Imagine a scenario where Company A hires Company B’s former employee.  A few months go by and Company A receives a demand letter from Company B informing it that: (1) the former employee has a 2 year non-compete with Company B; (2) if Company A does not end its relationship with the employee it will be sued.  (Assume the non-compete is enforceable.) 

Being both pragmatic and litigation gun shy, Company A terminates the employee.  The employee sues Company A claiming the termination violates public policy and seeks money damages.  Ludicrous?  No, it happened in California.  California lawyer Laurie Rust had the following take on the case:

When confronted with a request or demand from a former employer to honor a non-compete agreement, California employers should not respond by terminating the subject employee unless they are confident that the non-compete agreement is actually enforceable under California law.

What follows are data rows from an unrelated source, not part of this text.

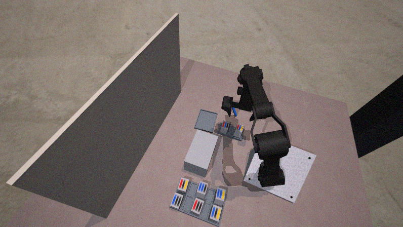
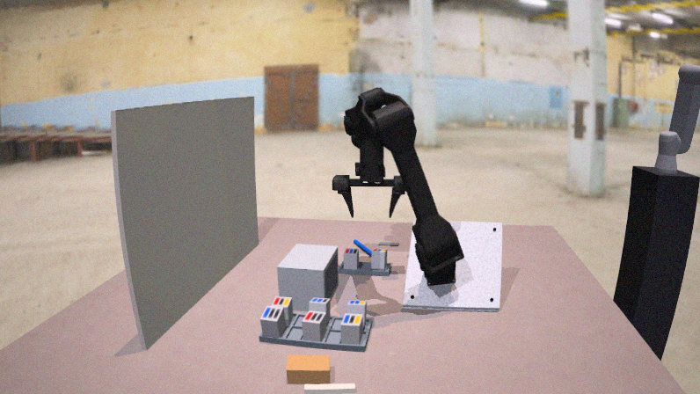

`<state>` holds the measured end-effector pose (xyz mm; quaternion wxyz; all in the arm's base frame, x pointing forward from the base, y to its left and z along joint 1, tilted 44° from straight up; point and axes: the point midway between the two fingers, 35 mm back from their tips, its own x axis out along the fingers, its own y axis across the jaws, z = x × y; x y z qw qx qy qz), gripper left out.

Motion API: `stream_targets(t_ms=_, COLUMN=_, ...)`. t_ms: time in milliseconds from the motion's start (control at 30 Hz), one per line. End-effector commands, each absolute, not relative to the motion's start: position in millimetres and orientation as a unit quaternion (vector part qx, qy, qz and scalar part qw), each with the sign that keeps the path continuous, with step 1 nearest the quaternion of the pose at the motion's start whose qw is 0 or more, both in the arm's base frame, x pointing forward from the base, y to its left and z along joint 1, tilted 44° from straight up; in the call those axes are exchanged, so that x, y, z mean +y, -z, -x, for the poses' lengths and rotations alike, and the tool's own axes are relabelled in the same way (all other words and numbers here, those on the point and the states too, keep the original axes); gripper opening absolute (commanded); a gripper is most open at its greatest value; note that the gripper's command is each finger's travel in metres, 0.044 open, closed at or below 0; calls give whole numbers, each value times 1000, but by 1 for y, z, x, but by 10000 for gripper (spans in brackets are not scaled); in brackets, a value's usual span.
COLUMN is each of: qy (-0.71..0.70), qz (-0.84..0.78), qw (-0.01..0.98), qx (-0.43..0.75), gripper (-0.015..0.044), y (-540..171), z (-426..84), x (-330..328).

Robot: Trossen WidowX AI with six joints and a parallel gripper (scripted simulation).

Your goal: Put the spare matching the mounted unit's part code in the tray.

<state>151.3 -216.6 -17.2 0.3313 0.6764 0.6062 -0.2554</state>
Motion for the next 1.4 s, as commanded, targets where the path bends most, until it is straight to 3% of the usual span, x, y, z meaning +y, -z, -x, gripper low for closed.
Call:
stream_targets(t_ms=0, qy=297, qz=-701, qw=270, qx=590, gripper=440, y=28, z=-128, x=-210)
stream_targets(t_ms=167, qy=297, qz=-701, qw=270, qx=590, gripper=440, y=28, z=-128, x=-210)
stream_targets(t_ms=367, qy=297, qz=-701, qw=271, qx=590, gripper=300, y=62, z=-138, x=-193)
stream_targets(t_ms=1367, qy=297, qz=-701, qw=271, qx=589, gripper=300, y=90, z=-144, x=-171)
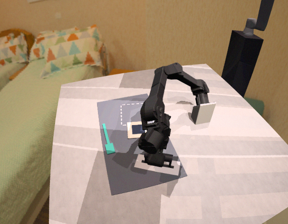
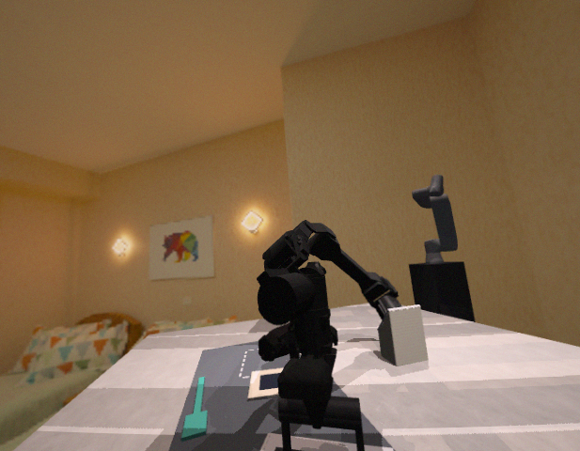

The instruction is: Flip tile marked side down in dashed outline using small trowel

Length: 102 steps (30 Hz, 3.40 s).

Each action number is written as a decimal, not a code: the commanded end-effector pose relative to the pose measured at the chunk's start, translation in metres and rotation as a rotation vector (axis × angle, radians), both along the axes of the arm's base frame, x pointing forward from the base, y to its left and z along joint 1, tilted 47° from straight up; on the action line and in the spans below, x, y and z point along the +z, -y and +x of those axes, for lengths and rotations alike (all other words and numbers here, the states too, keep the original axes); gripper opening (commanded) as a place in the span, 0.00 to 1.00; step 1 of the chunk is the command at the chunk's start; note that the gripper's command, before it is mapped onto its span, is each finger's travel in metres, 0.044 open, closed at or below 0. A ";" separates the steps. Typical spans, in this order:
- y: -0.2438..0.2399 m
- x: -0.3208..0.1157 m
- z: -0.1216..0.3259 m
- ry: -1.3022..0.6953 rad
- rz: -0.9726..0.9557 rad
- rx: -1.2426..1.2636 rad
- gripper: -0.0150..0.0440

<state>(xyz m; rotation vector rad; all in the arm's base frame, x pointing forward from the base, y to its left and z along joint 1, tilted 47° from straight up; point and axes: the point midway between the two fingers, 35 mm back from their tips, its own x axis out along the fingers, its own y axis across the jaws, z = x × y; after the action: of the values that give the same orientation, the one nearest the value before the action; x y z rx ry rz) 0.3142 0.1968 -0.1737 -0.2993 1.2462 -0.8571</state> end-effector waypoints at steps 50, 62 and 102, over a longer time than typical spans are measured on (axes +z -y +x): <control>0.002 -0.002 0.000 0.441 0.040 -0.434 0.47; 0.002 -0.002 0.000 0.471 0.043 -0.464 0.70; -0.018 0.042 0.002 0.426 0.045 -0.519 0.76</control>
<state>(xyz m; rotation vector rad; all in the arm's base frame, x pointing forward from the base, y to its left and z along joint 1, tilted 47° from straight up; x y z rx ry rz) 0.3089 0.2289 -0.1352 0.2340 0.9127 -1.2173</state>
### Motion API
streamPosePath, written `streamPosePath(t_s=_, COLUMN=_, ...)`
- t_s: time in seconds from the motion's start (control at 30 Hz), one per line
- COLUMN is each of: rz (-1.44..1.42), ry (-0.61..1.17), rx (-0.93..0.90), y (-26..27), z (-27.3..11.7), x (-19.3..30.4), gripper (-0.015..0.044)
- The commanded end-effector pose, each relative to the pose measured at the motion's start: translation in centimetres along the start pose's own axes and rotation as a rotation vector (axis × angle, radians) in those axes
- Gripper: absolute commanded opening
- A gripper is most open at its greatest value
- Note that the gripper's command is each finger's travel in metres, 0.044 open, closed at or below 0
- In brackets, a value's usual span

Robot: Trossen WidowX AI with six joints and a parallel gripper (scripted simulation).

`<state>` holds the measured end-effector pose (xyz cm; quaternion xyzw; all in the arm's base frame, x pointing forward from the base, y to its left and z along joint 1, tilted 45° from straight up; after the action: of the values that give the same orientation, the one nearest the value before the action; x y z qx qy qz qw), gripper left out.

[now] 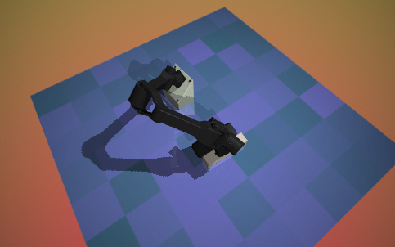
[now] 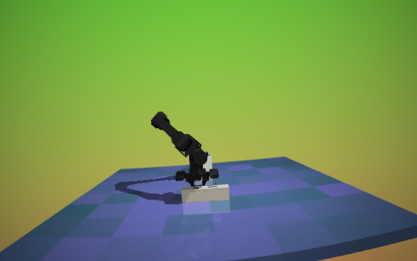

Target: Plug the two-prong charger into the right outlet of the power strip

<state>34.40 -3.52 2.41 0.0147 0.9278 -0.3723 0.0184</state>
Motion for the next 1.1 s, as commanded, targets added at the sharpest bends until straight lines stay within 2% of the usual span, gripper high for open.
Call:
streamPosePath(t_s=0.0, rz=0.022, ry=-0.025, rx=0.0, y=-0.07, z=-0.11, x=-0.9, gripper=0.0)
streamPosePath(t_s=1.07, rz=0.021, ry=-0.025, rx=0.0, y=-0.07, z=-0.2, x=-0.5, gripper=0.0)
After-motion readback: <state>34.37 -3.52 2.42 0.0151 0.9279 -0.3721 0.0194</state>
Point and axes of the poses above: the point midway between the two fingers, 35 mm back from their tips, its own z axis out along the fingers, its own y axis across the jaws, x = y × z, the point moved 2 cm from there along -z, back along the fingers
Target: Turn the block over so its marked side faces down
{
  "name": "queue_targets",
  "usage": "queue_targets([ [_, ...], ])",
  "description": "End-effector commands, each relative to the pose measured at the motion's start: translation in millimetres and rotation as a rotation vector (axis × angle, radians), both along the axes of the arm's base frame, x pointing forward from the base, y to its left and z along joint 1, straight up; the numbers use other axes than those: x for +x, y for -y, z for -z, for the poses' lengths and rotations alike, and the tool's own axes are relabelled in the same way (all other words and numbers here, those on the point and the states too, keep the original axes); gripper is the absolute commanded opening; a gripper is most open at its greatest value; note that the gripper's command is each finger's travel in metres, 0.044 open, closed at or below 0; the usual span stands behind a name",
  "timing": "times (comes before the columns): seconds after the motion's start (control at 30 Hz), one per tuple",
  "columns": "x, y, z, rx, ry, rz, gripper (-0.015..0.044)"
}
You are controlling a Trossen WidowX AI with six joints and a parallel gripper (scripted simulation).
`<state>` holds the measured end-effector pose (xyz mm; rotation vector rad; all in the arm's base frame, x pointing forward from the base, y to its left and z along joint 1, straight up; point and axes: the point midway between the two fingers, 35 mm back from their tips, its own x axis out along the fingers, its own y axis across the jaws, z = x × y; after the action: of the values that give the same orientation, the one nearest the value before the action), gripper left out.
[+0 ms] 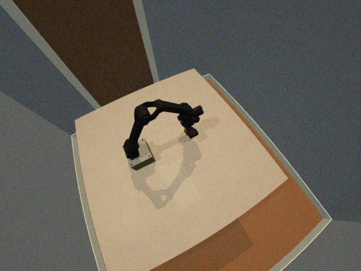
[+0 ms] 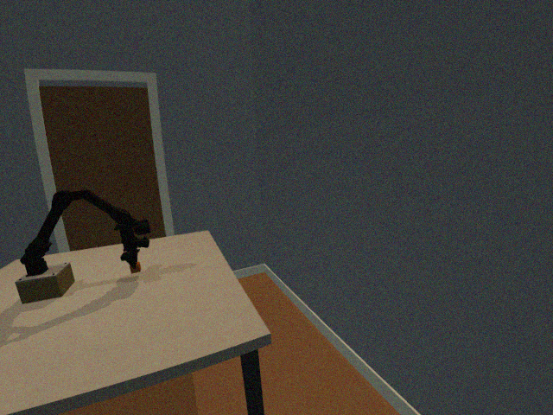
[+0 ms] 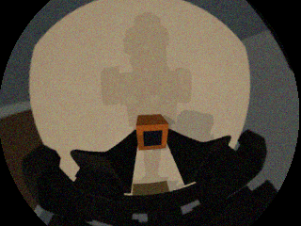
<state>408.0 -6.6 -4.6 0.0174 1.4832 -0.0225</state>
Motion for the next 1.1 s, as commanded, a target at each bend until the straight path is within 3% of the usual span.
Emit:
queue_targets([
  [0.0,0.5,-0.6,2.1,0.002,0.051,-0.005,0.0],
  [1.07,-7.3,-0.8,5.8,-0.007,0.472,-0.005,0.0],
])
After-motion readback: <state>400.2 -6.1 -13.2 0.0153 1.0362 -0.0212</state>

California law disfavors non-compete agreements whereas Texas permits them as long as they comply with certain conditions discussed here previously.  I am not aware of any Texas precedent that would somehow subject an employer to liability for honoring a non-compete agreement.  That being said, it will depend on the circumstances.  Is the employee an at-will employee or does the employee have an employment agreement that would address the termination?  What is the likelihood of the enforceability of the non-compete? 

The California case certainly raises interesting issues.  Texas employers should always determine whether a prospective employee has any agreements with his or her former or current employer (non-competes, non-solicits, confidentiality agreements etc.) that could impact future employment.  If there is such an agreement try to determine whether it is enforceable.  A little analysis up front can save time and money down the line.